= R. Barbara Gitenstein =

President of The College of New Jersey

R. Barbara Gitenstein was the president of The College of New Jersey. She holds a bachelor's degree in English from Duke University ('70) and a Ph.D. in English and American literature from UNC in 1975. Gitenstein was born in Florala, Alabama, a town of 2,000 where hers was one of the few Jewish families. She attended Holton-Arms School, an all-woman's high school. On July 11, 2017, Gitenstein announced she would retire at the end of the 2017-2018 academic year.

She started her career in education at the University of Central Missouri where she served as an assistant professor in the English department. Gitenstein then moved to SUNY Oswego where she was subsequently named chair of the English department, and later appointed assistant provost. In 1992, Gitenstein moved to Drake University in Des Moines, Iowa, where she served as executive vice president and then provost. She then moved to TCNJ in 1999 as the first woman president. Gitenstein announced on January 1, 2018, that she would retire from The College of New Jersey effective June 30, 2018. She was replaced by Kathryn Foster of the University of Maine-Farmington.

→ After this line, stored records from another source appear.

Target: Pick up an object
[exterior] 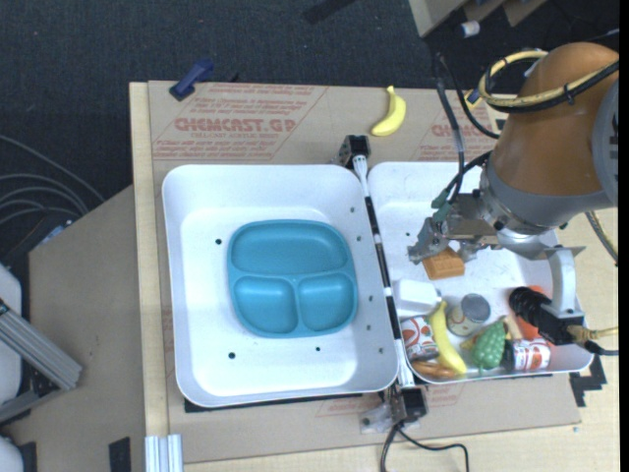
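Nearest, heaped along the front of the right bin (405, 193): banana (444, 345), green lump (488, 346), red-and-white can (421, 337), grey tin (475, 310), white block (415, 292). Just behind the heap, clear of it: orange block (444, 265), flat on the bin floor, directly beneath the gripper (442, 247) and touching it or nearly so. Gripper open or closed: cannot tell, with the wrist hiding the tips. Probably the target: small, light, stiff, with squared faces. Best taken across the two short sides, squarely, since a corner pinch would likely twist it loose. Little risk of crushing. To the left, left bin (187, 264) with a blue tray (292, 275). Farthest, on the bench (246, 126), a second banana (389, 116).
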`<state>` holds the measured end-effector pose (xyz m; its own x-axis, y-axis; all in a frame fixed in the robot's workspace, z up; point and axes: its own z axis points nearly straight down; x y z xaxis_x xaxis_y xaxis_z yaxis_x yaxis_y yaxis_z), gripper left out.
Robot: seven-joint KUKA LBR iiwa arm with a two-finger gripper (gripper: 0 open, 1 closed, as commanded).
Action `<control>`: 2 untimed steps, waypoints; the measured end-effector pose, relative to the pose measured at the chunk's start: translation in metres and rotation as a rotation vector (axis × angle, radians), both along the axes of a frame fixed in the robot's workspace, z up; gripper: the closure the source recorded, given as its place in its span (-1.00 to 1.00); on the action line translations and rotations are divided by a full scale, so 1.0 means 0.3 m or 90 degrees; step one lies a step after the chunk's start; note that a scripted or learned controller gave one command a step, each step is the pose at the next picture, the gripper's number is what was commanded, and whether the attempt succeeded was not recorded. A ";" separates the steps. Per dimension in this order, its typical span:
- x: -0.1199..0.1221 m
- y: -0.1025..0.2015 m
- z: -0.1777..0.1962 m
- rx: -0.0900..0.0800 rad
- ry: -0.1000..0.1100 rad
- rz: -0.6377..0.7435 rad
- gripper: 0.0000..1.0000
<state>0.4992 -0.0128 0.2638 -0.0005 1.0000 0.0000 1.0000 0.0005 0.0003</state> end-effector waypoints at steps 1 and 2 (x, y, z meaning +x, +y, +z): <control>-0.068 0.078 0.006 0.001 0.003 0.000 1.00; 0.099 0.018 -0.036 0.000 0.000 -0.001 1.00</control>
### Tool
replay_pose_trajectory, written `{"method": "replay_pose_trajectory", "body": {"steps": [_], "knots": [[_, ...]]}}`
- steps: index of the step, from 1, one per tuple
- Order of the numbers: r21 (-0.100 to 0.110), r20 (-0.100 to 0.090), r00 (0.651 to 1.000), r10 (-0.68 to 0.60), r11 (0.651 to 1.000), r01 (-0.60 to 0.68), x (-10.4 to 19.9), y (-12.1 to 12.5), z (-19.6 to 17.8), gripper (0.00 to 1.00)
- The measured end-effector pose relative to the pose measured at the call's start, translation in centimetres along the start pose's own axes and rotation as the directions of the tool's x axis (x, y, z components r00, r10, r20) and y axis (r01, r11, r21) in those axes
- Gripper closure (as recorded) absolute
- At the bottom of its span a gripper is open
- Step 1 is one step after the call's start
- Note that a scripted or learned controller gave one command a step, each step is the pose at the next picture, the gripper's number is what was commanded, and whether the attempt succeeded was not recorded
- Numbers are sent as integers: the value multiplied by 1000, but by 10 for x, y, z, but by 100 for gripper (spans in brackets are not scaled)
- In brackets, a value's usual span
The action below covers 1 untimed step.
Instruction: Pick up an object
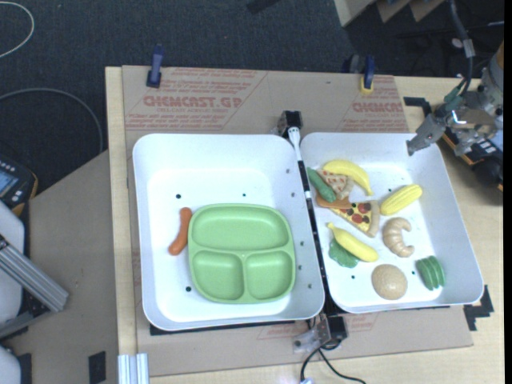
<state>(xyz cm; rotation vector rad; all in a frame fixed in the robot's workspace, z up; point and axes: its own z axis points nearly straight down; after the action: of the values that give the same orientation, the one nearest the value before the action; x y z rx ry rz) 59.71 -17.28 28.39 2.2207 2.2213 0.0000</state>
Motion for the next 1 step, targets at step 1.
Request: {"method": "replay_pose_trajectory", "body": {"steps": [1], "knots": [[-4,1,1000,-1,1000,1,0,1,-11,100]]}}
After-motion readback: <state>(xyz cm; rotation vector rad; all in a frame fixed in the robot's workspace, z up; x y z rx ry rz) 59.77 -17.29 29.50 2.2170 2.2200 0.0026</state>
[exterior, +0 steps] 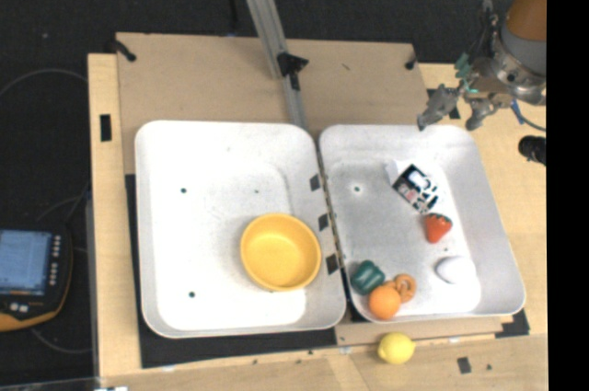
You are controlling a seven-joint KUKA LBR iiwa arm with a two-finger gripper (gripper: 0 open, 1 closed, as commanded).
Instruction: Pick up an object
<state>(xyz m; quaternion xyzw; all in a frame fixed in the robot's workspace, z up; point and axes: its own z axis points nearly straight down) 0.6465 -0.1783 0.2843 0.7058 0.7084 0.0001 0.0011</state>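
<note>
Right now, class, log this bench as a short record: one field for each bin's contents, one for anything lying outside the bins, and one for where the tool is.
left bin: one yellow bowl, near its front right
right bin: black-and-white box, red strawberry-like toy, white egg-like object, green block, two orange fruits at the front
outside bins: lemon on the bench, in front of the right bin
tool: above the right bin's far right corner, fingers spread, holding nothing
</note>
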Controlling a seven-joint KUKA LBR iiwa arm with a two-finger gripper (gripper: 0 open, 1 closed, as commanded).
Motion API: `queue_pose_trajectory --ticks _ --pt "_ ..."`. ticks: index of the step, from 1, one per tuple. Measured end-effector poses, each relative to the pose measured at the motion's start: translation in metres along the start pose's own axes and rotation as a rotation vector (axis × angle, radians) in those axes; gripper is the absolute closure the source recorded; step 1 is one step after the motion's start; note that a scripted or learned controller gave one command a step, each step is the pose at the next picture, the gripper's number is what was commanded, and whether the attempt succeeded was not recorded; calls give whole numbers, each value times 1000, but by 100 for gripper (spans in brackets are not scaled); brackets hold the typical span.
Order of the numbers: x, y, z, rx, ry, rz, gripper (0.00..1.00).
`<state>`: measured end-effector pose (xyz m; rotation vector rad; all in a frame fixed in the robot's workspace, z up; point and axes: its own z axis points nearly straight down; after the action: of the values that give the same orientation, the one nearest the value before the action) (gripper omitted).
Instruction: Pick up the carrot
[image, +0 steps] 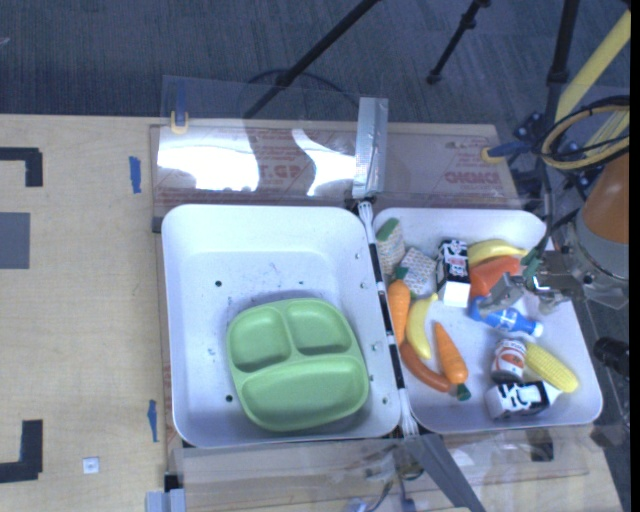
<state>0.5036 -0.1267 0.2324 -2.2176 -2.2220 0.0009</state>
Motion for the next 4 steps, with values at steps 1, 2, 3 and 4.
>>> queue_pose_trajectory --ticks 1,2,3,4 --pt "24 -23 83 -1 -1 -35 0" --pt "16 -24 24 -3 -2 112 0" --pt "17 -22 146 -8 -1 19 0" --pt "16 -21 135 -12 -3 22 100"
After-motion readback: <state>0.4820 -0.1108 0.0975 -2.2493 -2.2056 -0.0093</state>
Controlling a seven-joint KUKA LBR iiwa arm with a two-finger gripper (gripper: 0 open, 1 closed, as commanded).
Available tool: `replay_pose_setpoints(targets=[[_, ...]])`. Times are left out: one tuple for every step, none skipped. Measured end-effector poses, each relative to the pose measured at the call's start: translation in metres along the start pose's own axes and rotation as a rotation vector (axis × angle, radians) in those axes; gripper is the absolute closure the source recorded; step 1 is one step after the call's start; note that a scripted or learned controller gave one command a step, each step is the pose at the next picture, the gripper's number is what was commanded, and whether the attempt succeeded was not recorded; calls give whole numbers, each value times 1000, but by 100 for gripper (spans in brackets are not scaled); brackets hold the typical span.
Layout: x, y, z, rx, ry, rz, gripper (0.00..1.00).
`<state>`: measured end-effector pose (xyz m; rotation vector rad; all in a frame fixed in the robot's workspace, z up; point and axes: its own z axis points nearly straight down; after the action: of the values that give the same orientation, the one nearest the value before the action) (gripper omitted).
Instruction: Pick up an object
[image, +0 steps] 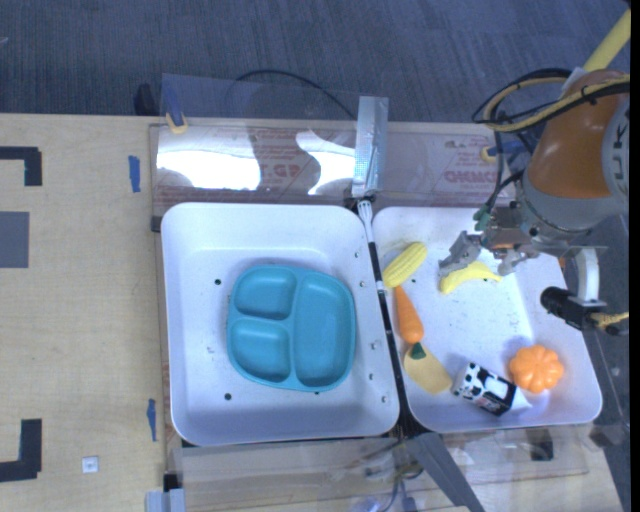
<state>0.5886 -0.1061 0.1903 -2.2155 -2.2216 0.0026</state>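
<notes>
The right bin (478, 320) holds several toys: a yellow corn cob (404, 262), an orange carrot (408, 315), a yellow banana (468, 280), a yellow pear-like fruit (428, 372), a black-and-white cow (487, 388) and an orange pumpkin (537, 368). My gripper (480, 260) hangs at the back of this bin, directly over the banana. Its two grey fingers are spread apart, one on each side of the banana's upper edge. The gripper looks open and nothing is lifted in it.
A blue divided plate (292, 326) lies in the middle of the left bin (190, 300). A ridge separates the two bins (380, 290). The arm's grey body and orange band (570, 160) rise at the right, with cables looping above.
</notes>
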Motion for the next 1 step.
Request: replay_pose_setpoints(targets=[[-27,45,92,-10,-3,2,0]])
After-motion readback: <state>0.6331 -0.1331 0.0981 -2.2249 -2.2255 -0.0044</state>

Gitenstein has served on several corporate boards and committees, including the New Jersey Resources Corporation, the Mercer County Holocaust Advisory Committee, the Greater Mercer County and the New Jersey Chambers of Commerce, and co-chairman for the Guardian Angels dinner-dance hosted by Catholic Charities, board member of The Robert Wood Johnson University Hospital at Hamilton.

Gitenstein has published several articles on Jewish and American literature, authored the book "Apocalyptic Messianism and Contemporary Jewish-American Poetry."